Exercise instructions
Transcribe everything in the records exactly. Skip the images.

.....

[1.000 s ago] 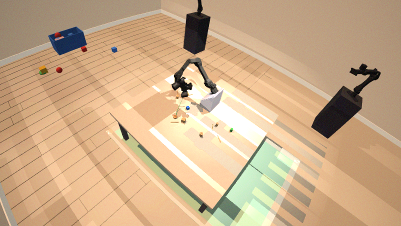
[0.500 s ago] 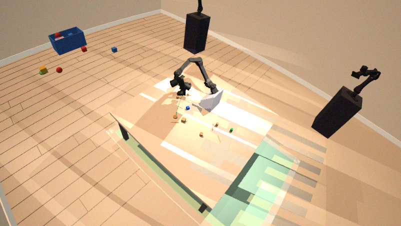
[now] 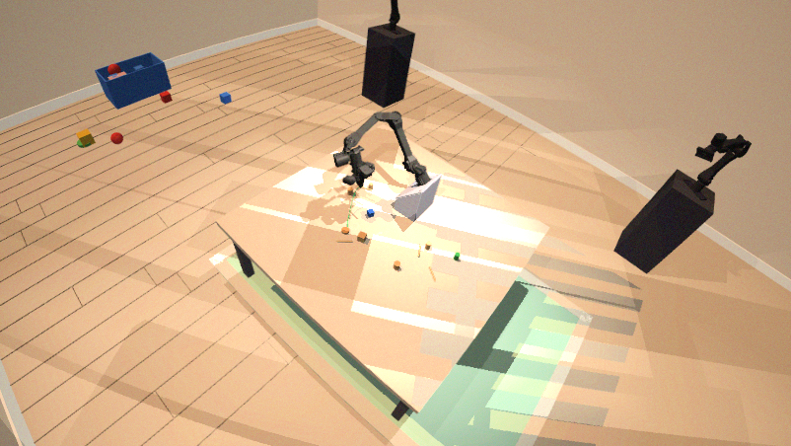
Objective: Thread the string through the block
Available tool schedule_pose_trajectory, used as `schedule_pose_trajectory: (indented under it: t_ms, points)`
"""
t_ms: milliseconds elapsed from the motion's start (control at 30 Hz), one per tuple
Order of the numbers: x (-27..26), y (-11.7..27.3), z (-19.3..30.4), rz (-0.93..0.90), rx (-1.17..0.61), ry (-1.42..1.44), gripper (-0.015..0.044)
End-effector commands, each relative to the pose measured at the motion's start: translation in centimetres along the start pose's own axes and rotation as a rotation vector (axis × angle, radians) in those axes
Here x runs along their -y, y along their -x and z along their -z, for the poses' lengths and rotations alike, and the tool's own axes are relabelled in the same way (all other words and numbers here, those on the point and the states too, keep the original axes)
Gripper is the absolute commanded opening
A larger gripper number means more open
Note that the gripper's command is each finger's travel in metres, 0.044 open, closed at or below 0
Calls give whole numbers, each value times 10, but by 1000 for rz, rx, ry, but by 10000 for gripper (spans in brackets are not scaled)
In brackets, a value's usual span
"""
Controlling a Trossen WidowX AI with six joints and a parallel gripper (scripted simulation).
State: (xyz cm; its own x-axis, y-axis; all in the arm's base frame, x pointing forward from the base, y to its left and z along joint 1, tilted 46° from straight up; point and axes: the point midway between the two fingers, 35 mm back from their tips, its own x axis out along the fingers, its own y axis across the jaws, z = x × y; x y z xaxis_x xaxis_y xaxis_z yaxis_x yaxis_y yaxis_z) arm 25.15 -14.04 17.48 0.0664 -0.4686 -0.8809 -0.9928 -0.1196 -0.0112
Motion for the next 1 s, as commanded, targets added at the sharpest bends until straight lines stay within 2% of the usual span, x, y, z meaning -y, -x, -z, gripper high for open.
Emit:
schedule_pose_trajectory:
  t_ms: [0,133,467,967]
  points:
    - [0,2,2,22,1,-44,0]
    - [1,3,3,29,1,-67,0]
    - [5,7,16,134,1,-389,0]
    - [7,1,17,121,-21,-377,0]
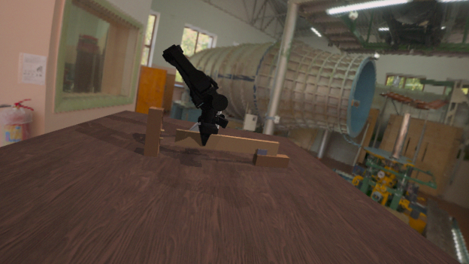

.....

The completed task
[1.000 s ago] 
[0.500 s ago] 
[now] 
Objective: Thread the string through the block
Available tool schedule_pose_trajectory, used as `schedule_pose_trajectory: (indented under it: t_ms, points)`
"""
t_ms: milliseconds elapsed from the motion's start (control at 30 Hz), one per tuple
Order of the numbers: x (-27..26), y (-11.7..27.3), z (-19.3..30.4), rz (-0.93..0.90), rx (-1.17..0.61), ry (-1.42..1.44), gripper (-0.015..0.044)
End-effector commands, each relative to the pose measured at the motion's start: translation in centimetres along the start pose's own axes and rotation as a rotation vector (axis × angle, radians) in those axes
Here x runs along their -y, y along their -x and z along their -z, for the poses' lengths and rotations alike, and the tool's own axes are relabelled in the same way (all other words and numbers here, those on the point and the states too, keep the original axes)
Gripper is the absolute commanded opening
A larger gripper number means more open
Note that the gripper's command is each finger's travel in metres, 0.044 open, closed at or below 0
Calls give whole numbers, each value times 10, but by 1000 for rz, rx, ry, but by 10000 for gripper (spans in brackets are not scaled)
In brackets, a value's usual span
"""
Controlling a Trossen WidowX AI with six joints and a parallel gripper (scripted simulation).
State: (xyz cm; its own x-axis, y-axis; all in the arm's base frame, x pointing forward from the base, y to its left and z along joint 1, tilted 46° from straight up; point and axes: the point midway between the two fingers, 35 mm back from their tips, its own x axis out along the fingers, its own y axis across the jaws, z = x × y; x y z xaxis_x xaxis_y xaxis_z yaxis_x yaxis_y yaxis_z) arm 25.15 -14.04 17.48 0.0664 -0.4686 -0.8809 -0.9928 -0.1196 -0.0112
Motion for the next 1 s, as commanded, targets added at the sharpest bends until straight lines stay within 2% of the usual span, x, y, z meaning -y, -x, -z, gripper high for open.
Emit:
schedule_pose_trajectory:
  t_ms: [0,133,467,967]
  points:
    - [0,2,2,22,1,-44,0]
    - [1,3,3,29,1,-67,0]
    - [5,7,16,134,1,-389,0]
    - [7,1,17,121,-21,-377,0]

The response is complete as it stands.